I wouldn't want to be in an relatimship where I am constantly tempted to hit my partner...what a horrible way to live.

springydaffs Fri 28-Aug-15 22:00:34

I'm with featherandblack on this. I think there's a lot of kneejerk judgement going on here - I think bcs this is way out of the experience of the majority; though I also think this is far more common than people realise.

What op is doing is a world away from the abuser who hits to control. A woman hitting a man is also very different from a man hitting a woman, though of course she can inflict real harm. I doubt very much if op would 'pick up a knife' in her rage.

Imo (armchair) op's pain is unendurable and she is lashing out in immense fear in a primal way, literally bcs she feels her life is being extinguished. There is a great deal of terror in this form of abuse.

But abuse it is and op knows that. You must get apart for a period of time op. He has to understand that and you must separate for now. You need some intensive work to unlock the primal fear that has been triggered by his betrayal. He may think you hitting him is just, that he deserves it and it's a kind of purging, but it is actively harming you both (in different ways imo) and is not in any way productive. You need to be apart, meeting only in public places for the time being, while you work on yourself.

RachelZoe Fri 28-Aug-15 22:18:01

springydaffs

What op is doing is a world away from the abuser who hits to control.

No, it is not. People say this under the guise of "I just lost it" but violence is almost always about control "you have done something I don't like, you're doing something I don't like so I'm going to be violent and maybe you will stop", how is that not control? Behaving in a threatening way is always about controlling the situation.

How do you know she wouldn't reach for a knife? Shes been deliberately punching her partner in the crotch/stomach/split his lip right open. It's not so far away.
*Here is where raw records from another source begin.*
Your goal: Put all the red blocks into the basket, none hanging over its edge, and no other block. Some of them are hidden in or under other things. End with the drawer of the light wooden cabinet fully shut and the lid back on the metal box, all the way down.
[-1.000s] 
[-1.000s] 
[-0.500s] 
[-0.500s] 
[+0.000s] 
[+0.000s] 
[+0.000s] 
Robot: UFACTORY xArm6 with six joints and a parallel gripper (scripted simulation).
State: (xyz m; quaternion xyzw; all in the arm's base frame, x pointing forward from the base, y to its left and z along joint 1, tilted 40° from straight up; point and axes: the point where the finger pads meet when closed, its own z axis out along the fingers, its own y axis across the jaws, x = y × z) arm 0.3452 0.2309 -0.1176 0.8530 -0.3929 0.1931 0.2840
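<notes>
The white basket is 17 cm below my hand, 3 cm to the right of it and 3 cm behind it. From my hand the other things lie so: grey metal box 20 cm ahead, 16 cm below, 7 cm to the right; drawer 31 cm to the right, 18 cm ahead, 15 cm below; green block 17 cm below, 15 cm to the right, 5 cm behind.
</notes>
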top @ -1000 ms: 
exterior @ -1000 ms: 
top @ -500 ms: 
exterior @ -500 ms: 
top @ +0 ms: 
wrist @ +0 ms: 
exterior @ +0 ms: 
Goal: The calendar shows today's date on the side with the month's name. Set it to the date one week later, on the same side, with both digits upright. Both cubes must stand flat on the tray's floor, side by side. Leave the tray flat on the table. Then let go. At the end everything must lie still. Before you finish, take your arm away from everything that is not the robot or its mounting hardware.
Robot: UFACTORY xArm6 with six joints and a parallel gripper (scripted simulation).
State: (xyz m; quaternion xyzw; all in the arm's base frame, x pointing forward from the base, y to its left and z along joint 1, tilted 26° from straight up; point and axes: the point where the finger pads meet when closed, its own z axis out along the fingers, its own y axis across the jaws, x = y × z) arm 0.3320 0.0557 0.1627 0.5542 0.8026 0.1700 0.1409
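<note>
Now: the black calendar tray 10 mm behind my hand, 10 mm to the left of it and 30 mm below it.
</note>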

springydaffs Fri 28-Aug-15 22:30:53

Rachel, I don't know if you have a vested interest in this but imo, yes, this is very different from an abuser who hits to control and dominate.

You had already made your points clearly and I have made mine. I have qualified my points by saying they are imo. You categorically believe op should be castigated and I don't. Repeating your points doesn't help the op, only satisfies your need to be right imo. It doesn't matter who is right, only that op gets the help she needs at an intense time of crisis in her life.

In short, wind it in. There a rl posted here, a rl marriage, not a debate.